(Input data)

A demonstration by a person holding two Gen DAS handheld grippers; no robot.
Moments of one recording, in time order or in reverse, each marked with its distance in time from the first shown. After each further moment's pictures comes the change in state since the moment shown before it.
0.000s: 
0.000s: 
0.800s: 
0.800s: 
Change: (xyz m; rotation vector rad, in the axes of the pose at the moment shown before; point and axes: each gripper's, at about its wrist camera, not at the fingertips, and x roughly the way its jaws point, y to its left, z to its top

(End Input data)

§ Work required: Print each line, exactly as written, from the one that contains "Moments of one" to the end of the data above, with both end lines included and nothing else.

§ Exercise result:
Moments of one recording, in time order or in reverse, each marked with its distance in time from the first shown. After each further moment's pictures comes the change in state since the moment shown before it.
0.000s: 
0.000s: 
0.800s: 
0.800s: 
Change: (xyz m; rotation vector rad, in the axes of the pose at the moment shown before; point and axes: each gripper's, at about its wrist camera, not at the fingertips, and x roughly the way its jaws point, y to its left, z to its top

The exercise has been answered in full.